I messed around with generating fractals using the python turtle library.
Fractal generation is formed using a L-system, these systems can be interpreted as a regular grammar, so drawing can be implemented using a recursive algorithm with only a few rules defined.
I defined two rules, the first being the initial and general shape of the fractal, and the second being the recursive shape defined in it.
For triangle fractals the first step was defined to draw forward, turn 120 degrees, draw forward, turn 120 degrees, draw forward. This generates an equilateral triangle.
I next tried two different secondary, recursive rules at 4 levels of recursion. They both used the following rule, only with differing angles, ω → ω - ω + ω - ω - ω + ω + ω ω. Where, omega is the recursive rule, - means turn right, and + means turn left.
I first with 60 degree turns, here is the result,
I next tried with 90 degree turns, which results in,
With triangles, I seemed to be able to create interesting shuriken shapes, however, my next thought was to try to create a fractals with a dodecagon start.
I modified the first rule to be forward then turn 30 degrees 12 times to draw a dodecagon.

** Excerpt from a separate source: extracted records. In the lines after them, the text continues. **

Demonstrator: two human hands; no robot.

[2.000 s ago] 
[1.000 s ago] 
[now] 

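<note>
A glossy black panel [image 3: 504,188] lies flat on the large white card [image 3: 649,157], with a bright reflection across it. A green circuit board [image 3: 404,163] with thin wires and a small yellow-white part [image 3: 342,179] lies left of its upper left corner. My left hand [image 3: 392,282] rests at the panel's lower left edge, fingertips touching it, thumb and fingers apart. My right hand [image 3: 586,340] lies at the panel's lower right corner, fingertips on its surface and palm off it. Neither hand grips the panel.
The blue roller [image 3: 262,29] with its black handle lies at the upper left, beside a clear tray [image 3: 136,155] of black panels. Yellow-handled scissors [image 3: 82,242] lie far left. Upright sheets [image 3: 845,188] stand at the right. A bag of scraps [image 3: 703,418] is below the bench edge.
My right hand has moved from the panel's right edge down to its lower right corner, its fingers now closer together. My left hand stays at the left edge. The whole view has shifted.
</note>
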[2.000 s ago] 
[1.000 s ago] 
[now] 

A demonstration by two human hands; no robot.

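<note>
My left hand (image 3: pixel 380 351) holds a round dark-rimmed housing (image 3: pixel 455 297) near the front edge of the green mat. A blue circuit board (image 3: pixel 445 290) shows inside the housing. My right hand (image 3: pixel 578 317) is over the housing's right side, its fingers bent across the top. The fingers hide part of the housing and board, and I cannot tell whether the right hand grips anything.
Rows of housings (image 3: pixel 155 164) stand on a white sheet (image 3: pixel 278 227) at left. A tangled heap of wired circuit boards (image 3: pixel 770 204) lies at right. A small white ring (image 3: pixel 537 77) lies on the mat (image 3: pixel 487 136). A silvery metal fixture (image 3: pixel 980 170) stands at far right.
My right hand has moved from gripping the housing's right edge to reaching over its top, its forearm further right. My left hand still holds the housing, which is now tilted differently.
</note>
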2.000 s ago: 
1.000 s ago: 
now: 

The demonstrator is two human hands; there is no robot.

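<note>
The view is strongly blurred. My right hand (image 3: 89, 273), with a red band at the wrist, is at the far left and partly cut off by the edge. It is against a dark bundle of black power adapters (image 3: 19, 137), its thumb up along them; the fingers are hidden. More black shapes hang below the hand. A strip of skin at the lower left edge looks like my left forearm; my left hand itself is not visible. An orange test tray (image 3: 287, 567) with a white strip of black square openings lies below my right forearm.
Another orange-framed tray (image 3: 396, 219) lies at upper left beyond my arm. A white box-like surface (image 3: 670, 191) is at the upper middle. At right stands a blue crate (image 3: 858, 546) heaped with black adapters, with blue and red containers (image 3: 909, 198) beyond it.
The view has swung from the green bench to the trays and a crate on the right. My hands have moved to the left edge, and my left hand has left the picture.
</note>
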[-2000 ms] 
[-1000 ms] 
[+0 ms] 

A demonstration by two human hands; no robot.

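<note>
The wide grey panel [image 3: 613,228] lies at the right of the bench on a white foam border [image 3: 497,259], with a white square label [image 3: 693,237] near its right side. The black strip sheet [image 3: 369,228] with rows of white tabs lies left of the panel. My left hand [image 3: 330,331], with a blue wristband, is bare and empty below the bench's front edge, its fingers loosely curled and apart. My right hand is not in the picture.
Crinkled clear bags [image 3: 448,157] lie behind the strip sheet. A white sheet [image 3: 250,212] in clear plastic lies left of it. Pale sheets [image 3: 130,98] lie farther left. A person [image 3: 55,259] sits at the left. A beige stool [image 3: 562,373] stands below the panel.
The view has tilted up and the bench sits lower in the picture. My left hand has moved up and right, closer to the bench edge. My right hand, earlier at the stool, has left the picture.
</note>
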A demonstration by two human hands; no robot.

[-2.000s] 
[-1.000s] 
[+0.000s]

These seem to form wheel or cog shapes fractals, here is what 4 recursions with 90 degree turns looks like,
I tried drawing a fractal using the Koch curve rule, ω → ω + ω - ω - ω + ω, this yet again resulted in another cog shape,
You can draw some interesting fractals using 2 rule context free grammars, and even base them off of shapes through the definition of the first rule. It could quite fun to find what can be using this approach.